The extracting_ymd and extracting_hms function will allow Susie to create three more columns (extracting_ymd creates year, month, and day, whereas extracting_hms creates hour, minute, and second respectively) from the specified datetime column. There are two compulsory arguments. The first argument, df, corresponds to the dataframe containing the datetime column. The second argument is column indicating the name of datetime column being extracted. The output returns a copy of the input DataFrame with three new columns.

Extracting year, month, day

To start with, the dataframe no_missing_df from above is inputted and shift_time is the datetime column to be extracted.

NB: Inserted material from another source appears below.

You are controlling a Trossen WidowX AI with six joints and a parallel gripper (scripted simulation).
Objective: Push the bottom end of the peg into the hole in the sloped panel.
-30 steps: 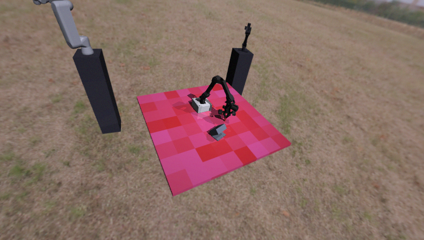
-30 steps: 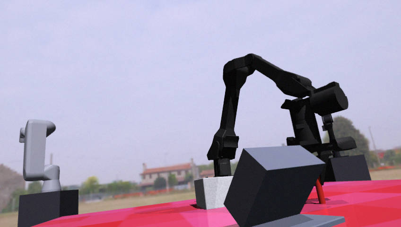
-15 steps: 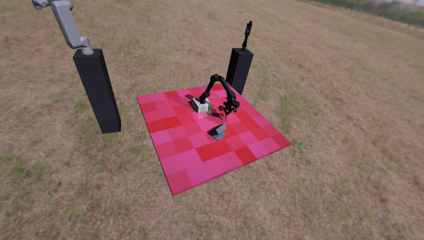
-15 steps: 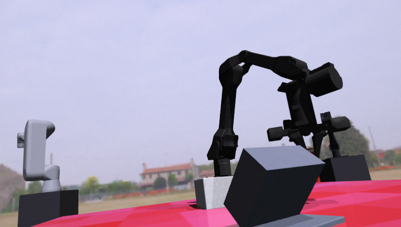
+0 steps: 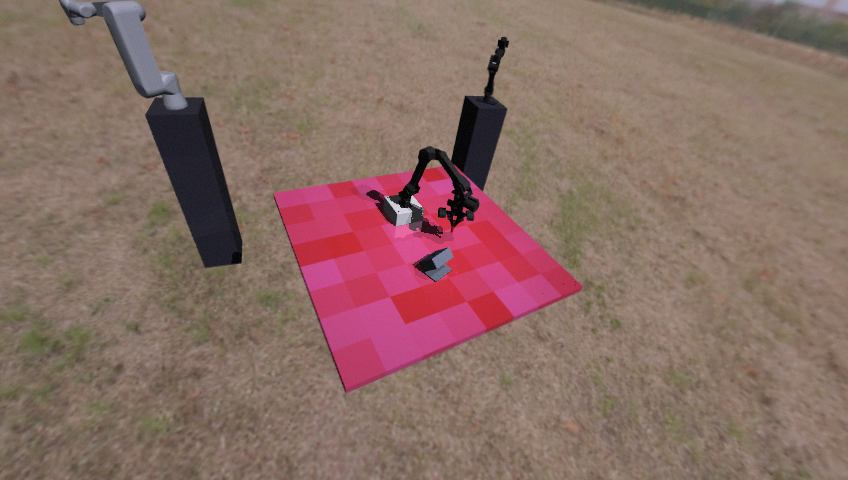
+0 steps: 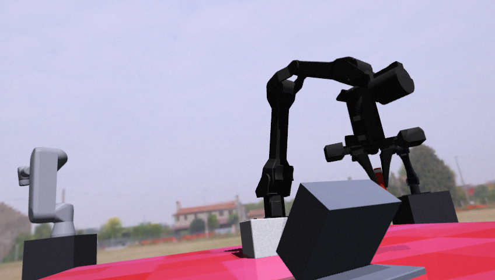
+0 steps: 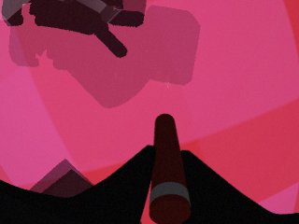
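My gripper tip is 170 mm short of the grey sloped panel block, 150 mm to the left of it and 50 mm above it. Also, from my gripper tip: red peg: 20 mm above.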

from wrangle_in_py.extracting_ymd_hms import extracting_ymd

clean_date_df = extracting_ymd(no_missing_df, "shift_time")

clean_date_df
shift_time employee_id shift_time_year shift_time_month shift_time_day
0 2025-01-01 09:00:00 101 2025 1 1
1 2025-01-01 17:00:00 102 2025 1 1
2 2025-01-04 01:00:00 103 2025 1 4
3 2025-01-02 09:00:00 104 2025 1 2
4 2025-01-02 17:00:00 105 2025 1 2
5 2025-01-03 01:00:00 106 2025 1 3
6 2025-01-05 09:00:00 107 2025 1 5
7 2025-01-03 17:00:00 102 2025 1 3
9 2025-01-04 09:00:00 108 2025 1 4
10 2025-01-04 17:00:00 109 2025 1 4
11 2025-01-05 01:00:00 110 2025 1 5
12 2025-01-05 09:00:00 101 2025 1 5
13 2025-01-05 17:00:00 111 2025 1 5
14 2025-01-06 01:00:00 112 2025 1 6

The shift_time is extracted and three columns, shift_time_year, shift_time_month, and shift_time_day are added.

Extracting hour, minute, second

After that, the dataframe clean_date_df is being further processed and shift_time is the datetime column to be extracted again.

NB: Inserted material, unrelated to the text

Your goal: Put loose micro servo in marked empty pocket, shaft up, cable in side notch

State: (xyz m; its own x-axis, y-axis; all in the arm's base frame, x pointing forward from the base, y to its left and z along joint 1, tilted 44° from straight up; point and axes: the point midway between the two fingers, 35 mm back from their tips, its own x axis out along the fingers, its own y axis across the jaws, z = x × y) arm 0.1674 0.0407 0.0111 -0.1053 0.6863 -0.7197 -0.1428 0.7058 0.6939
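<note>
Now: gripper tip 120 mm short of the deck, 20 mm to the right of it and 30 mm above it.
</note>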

from wrangle_in_py.extracting_ymd_hms import extracting_hms

clean_datetime_df = extracting_hms(clean_date_df, "shift_time")

clean_datetime_df
shift_time employee_id shift_time_year shift_time_month shift_time_day shift_time_hour shift_time_minute shift_time_second
0 2025-01-01 09:00:00 101 2025 1 1 9 0 0
1 2025-01-01 17:00:00 102 2025 1 1 17 0 0
2 2025-01-04 01:00:00 103 2025 1 4 1 0 0
3 2025-01-02 09:00:00 104 2025 1 2 9 0 0
4 2025-01-02 17:00:00 105 2025 1 2 17 0 0
5 2025-01-03 01:00:00 106 2025 1 3 1 0 0
6 2025-01-05 09:00:00 107 2025 1 5 9 0 0
7 2025-01-03 17:00:00 102 2025 1 3 17 0 0
9 2025-01-04 09:00:00 108 2025 1 4 9 0 0
10 2025-01-04 17:00:00 109 2025 1 4 17 0 0
11 2025-01-05 01:00:00 110 2025 1 5 1 0 0
12 2025-01-05 09:00:00 101 2025 1 5 9 0 0
13 2025-01-05 17:00:00 111 2025 1 5 17 0 0
14 2025-01-06 01:00:00 112 2025 1 6 1 0 0

The shift_time is further extracted and three columns, shift_time_hour, shift_time_minute, and shift_time_second are added.

Now her dataset has column names that are easy to work with, no duplicated rows, no columns with missing data or redundant info, and individual columns for date and time info Susie can go ahead and analyze her staffing needs and begin planning for her next location!

This ends our tutorial on the wrangle_in_py python package. If you require more functions relating to dataframes you can find more info on built-in functions in pandas by reading pandas documentation.